During California's budget crisis, attempts to cut costs by reducing public services often became tied up in litigation. But on Tuesday, the U.S. Supreme Court significantly curtailed that legal avenue for advocates protesting spending cuts.
The justices, in a 5-4 decision, said healthcare providers could not sue when they think Medicaid rates in their state are too low.
Writing in the majority opinion, Justice Antonin Scalia said doctors, pharmacists and others would have to register their objections with federal authorities who oversee the Medicaid program rather than file lawsuits.
Lynn Carman, a San Francisco lawyer who has represented California pharmacists and founded the Medicaid Defense Fund, said the decision will make it harder to ensure poor patients can get healthcare through government programs.
"It's a disaster," he said. "It permits state officials to violate federal law with impunity."
Although the case decided on Tuesday originated in Idaho, the issue has been a potent one in California, where Medicaid is handled through the Medi-Cal program.
Federal officials have sometimes approved the state's cuts in healthcare spending only to see the reductions blocked by court injunctions.
Such injunctions, even when they've eventually been overturned, have cost the state more than $1.5 billion since 2008, according to a brief filed by California Atty. Gen. Kamala Harris.
The lawsuits "have affected California's budgeting decisions during a severe fiscal crisis," the brief said.
A 10% cut in Medi-Cal rates was temporarily blocked before it was allowed to take effect by a 2012 ruling from the U.S. 9th Circuit Court of Appeals in San Francisco.
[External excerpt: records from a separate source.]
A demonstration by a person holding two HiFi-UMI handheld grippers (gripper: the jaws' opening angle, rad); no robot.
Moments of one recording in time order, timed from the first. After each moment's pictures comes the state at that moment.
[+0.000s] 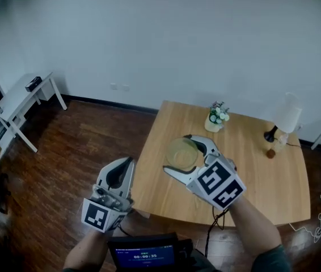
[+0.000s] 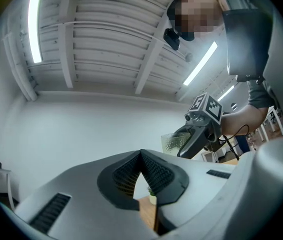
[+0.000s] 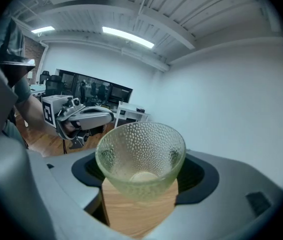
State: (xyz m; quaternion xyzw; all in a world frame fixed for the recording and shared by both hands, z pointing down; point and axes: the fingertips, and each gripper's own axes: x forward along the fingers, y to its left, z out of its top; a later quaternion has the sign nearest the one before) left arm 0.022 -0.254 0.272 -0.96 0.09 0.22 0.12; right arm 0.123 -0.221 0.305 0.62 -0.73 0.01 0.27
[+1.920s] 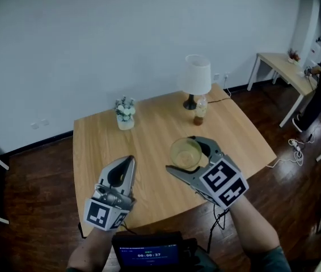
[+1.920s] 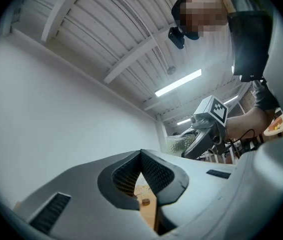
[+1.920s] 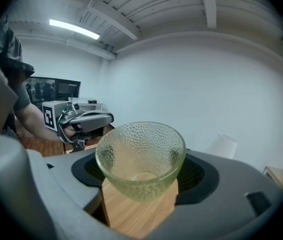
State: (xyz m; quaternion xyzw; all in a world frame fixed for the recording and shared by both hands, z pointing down) left arm 0.239 -0.081 0.290 -0.96 -0.19 0.21 0.01; right arm 0.299 0.012 0.325 0.82 -0.52 0.12 0.20
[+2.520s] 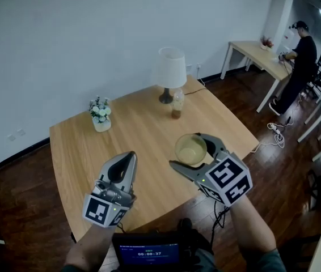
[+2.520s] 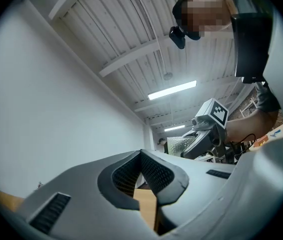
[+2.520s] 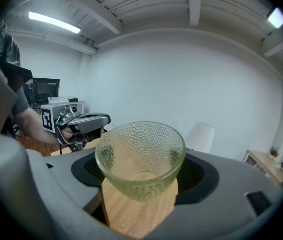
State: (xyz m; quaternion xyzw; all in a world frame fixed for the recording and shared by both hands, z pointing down) left arm 0.273 -0.047 0.304 -0.94 -0.28 0.20 -0.04; right arm 0.316 0.067 0.336 0.87 -0.43 0.15 0.19
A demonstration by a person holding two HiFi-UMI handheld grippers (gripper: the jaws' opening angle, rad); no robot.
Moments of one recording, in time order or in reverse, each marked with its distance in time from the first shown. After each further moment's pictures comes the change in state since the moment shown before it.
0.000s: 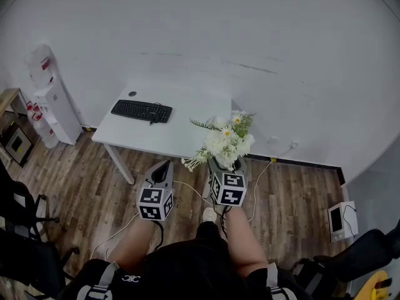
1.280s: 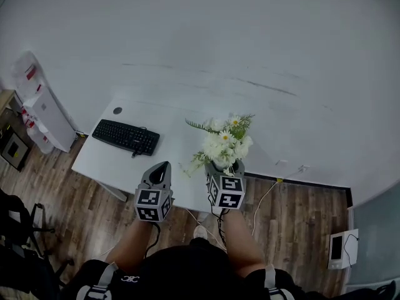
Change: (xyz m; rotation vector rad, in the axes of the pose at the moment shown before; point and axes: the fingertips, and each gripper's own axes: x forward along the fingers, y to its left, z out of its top) left arm 0.325 0.062 0.009 -0.018 0.076 0.064; right arm 0.307 -0.134 0.030 0.027 0.017 0.092
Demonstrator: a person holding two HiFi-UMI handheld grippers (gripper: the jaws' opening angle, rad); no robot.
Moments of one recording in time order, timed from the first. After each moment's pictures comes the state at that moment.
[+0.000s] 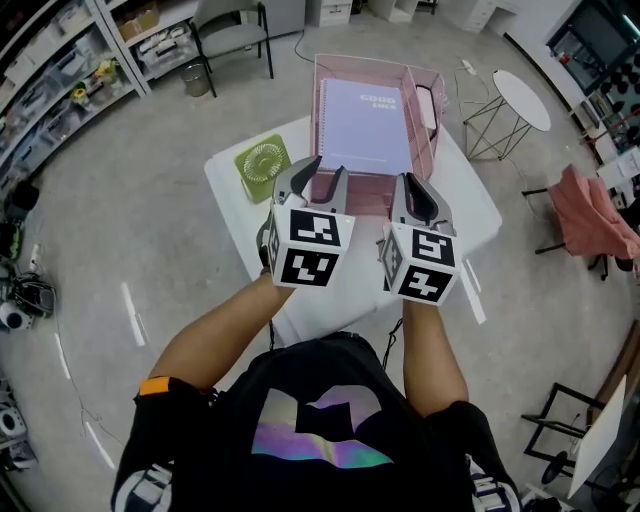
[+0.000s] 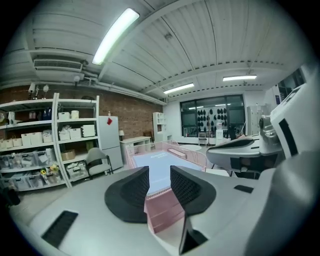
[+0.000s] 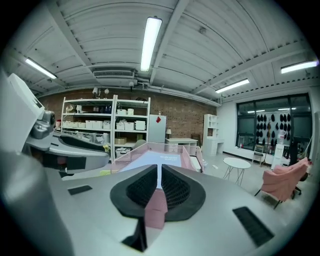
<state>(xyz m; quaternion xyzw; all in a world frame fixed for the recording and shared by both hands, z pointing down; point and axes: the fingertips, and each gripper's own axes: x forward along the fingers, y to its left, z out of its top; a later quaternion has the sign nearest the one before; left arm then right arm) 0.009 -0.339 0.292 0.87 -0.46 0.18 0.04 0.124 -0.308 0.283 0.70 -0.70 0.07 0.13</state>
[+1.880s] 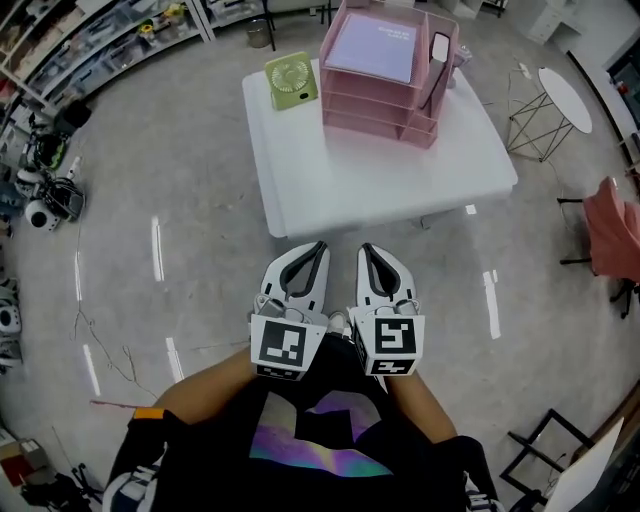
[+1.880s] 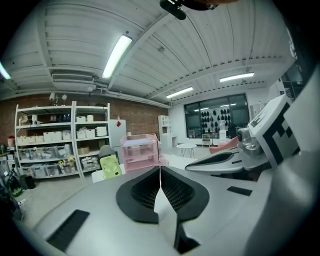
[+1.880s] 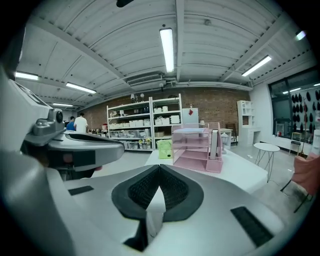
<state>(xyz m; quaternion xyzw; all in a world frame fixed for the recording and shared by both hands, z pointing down) 0.036 0.015 0.352 0.84 -0.51 0.16 0.02 0.101 0.009 0.373 0.53 -0.83 0.11 0.13</state>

However, that court had recognized the right of doctors to file their lawsuit over the rates, something the U.S. Supreme Court weakened in its Tuesday decision.
The California Department of Health Care Services said it was the right outcome.
"We are pleased that the U.S. Supreme Court has reaffirmed the contractual relationship between states and the federal government for the operation and administration of Medicaid programs," spokesman Norman Williams said in a statement.
Molly Weedn, spokeswoman for the California Medical Assn., which represents doctors, downplayed the impact of the ruling on the organization's ability to protest low rates.
"Preliminary evaluation of the court's decision shows that as we continue to pursue action around Medicaid rates in California, viable options remain available," she said in a statement.